> [Your task] Please restate word for word the lines of the entries below from the one with "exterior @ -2" to the one with "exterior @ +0", inclusive, and leave out every picture.

> [Data records]
------------------------------------------------------------------------
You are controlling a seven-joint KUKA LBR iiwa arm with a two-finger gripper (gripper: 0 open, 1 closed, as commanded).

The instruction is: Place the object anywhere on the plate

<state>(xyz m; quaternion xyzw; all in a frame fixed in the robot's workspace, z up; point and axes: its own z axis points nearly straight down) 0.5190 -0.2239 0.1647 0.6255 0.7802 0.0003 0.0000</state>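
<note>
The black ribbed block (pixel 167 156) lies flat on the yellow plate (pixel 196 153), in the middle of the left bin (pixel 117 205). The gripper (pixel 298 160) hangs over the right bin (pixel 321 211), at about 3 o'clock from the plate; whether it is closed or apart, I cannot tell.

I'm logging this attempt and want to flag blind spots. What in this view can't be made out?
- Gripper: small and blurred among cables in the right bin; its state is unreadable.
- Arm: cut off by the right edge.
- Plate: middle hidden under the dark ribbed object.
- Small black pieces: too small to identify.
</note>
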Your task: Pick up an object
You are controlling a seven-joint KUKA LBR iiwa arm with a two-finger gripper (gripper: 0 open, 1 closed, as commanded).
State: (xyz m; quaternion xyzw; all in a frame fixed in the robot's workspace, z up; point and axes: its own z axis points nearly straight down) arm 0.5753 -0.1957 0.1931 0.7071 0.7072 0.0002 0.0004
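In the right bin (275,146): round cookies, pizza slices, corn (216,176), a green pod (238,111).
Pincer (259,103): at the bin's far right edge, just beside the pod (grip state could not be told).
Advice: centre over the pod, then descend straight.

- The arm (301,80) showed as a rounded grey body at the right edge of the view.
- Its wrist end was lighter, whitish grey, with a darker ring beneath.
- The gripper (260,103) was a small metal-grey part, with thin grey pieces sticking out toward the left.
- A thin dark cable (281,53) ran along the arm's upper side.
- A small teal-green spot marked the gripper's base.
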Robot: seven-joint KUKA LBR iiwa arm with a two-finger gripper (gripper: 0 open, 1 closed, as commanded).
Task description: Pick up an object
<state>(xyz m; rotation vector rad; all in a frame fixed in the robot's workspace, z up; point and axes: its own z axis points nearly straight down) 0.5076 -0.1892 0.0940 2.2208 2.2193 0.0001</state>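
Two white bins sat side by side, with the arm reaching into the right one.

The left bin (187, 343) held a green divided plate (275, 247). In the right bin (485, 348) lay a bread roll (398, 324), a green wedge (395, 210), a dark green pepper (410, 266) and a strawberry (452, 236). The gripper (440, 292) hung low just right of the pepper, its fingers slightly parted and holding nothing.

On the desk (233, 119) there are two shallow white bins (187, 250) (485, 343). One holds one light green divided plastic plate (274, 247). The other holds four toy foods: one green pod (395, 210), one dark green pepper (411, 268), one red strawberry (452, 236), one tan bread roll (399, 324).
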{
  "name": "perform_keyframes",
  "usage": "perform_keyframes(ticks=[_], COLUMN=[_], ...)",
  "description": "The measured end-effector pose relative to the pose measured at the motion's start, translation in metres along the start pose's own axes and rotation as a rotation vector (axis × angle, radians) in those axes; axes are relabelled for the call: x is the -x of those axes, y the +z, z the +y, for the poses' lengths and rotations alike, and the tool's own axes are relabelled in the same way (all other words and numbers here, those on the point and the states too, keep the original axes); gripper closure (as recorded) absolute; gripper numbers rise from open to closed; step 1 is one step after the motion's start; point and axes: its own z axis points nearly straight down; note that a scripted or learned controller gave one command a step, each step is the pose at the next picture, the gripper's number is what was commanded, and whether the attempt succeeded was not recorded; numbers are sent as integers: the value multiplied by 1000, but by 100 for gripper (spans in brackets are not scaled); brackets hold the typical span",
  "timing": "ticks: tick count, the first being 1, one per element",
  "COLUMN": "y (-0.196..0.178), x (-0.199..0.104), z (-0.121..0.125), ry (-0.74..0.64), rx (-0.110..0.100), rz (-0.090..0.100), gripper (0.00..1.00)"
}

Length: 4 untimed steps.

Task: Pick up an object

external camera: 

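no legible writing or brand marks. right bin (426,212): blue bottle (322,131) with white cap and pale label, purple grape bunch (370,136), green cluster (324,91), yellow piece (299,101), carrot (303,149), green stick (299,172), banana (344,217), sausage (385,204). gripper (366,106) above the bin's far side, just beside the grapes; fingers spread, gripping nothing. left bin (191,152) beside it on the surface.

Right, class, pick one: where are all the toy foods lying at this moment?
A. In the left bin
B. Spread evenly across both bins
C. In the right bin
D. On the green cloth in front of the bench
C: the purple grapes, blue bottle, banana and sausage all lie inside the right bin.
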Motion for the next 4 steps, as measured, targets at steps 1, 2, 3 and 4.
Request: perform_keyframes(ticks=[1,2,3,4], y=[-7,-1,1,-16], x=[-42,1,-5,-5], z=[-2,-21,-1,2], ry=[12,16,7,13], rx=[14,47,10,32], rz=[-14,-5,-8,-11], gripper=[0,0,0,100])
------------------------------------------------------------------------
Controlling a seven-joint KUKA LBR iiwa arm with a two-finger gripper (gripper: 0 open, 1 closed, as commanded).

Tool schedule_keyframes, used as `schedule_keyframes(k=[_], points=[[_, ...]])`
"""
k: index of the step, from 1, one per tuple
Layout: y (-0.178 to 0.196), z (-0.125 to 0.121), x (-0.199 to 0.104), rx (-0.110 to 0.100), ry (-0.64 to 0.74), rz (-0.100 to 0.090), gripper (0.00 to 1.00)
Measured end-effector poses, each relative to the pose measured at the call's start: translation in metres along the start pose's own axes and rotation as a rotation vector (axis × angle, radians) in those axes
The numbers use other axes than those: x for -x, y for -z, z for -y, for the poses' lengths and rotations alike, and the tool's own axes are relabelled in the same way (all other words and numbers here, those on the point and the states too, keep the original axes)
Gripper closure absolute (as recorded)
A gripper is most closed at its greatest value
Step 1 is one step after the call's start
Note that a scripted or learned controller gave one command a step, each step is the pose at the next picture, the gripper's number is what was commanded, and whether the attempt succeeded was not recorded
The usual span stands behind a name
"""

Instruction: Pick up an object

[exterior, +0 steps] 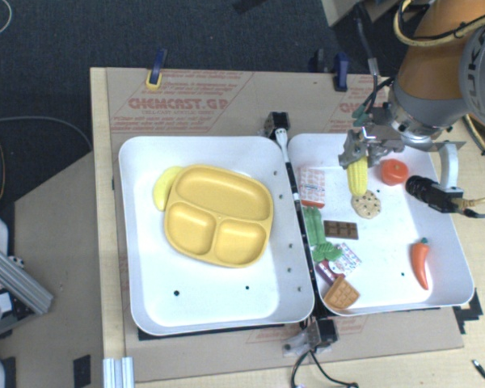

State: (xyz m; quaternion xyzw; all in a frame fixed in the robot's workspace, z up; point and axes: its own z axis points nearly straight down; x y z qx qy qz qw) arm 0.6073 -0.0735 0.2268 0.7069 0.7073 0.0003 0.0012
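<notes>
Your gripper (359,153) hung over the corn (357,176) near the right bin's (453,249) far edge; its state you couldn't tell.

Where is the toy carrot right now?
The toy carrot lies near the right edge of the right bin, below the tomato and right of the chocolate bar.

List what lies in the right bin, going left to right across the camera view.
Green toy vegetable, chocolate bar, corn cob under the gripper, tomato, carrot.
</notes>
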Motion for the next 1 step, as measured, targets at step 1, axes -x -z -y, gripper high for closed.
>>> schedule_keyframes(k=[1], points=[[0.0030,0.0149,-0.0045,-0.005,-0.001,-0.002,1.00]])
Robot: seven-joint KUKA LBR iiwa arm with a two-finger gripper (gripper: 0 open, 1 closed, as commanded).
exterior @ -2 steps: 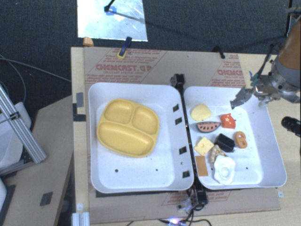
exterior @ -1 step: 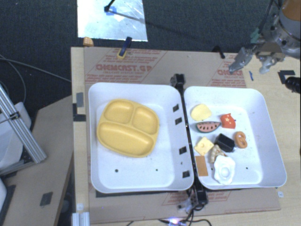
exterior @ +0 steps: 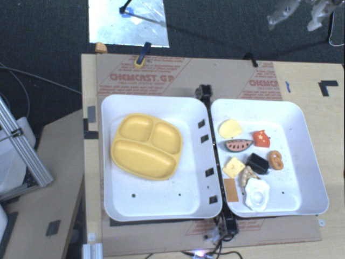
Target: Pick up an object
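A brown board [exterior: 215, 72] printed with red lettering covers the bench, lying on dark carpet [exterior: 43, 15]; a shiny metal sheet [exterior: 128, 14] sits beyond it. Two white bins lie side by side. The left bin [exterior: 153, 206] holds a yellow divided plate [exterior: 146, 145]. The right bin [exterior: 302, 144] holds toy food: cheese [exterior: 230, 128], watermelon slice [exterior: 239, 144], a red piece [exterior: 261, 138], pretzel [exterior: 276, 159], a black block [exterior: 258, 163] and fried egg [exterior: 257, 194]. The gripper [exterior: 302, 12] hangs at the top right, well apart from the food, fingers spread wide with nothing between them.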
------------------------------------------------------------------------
> [Answer to the problem]
exterior @ -2 steps: 
exterior @ -1 step: 
exterior @ +0 steps: 

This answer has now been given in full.